__Exercise prompt__:
Pictures aside, every line of the listing should be given again exactly.

__Data__:
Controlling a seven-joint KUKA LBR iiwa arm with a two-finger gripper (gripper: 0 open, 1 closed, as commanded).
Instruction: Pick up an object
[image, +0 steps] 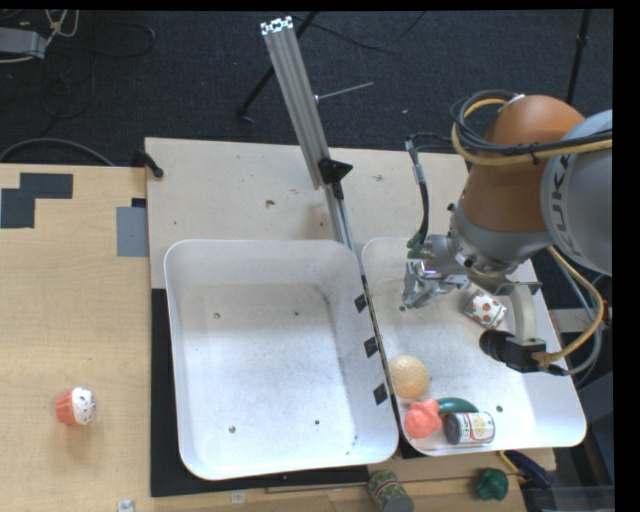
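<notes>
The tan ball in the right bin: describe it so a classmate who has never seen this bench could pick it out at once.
Find the right bin, the one under the arm. Along its left wall, toward the near end, sits the tan ball. Just in front of it lie a pink lump and a dark jar; the ball alone is round, pale and speckled.

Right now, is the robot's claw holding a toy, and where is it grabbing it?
No toy shows in the gripper. It hangs over the right bin, away from the tan ball.
</notes>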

__Result__:
Controlling a seven-joint KUKA LBR iiwa arm with a two-finger gripper (gripper: 0 open, 1 closed, as commanded).
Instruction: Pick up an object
[image, +0 steps] 
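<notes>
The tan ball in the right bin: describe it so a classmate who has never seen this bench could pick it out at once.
Find the right bin, the one under the arm. Along its left wall, toward the near end, sits the tan ball. Just in front of it lie a pink lump and a dark jar; the ball alone is round, pale and speckled.

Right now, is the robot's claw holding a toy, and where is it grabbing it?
No toy shows in the gripper. It hangs over the right bin, away from the tan ball.
</notes>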

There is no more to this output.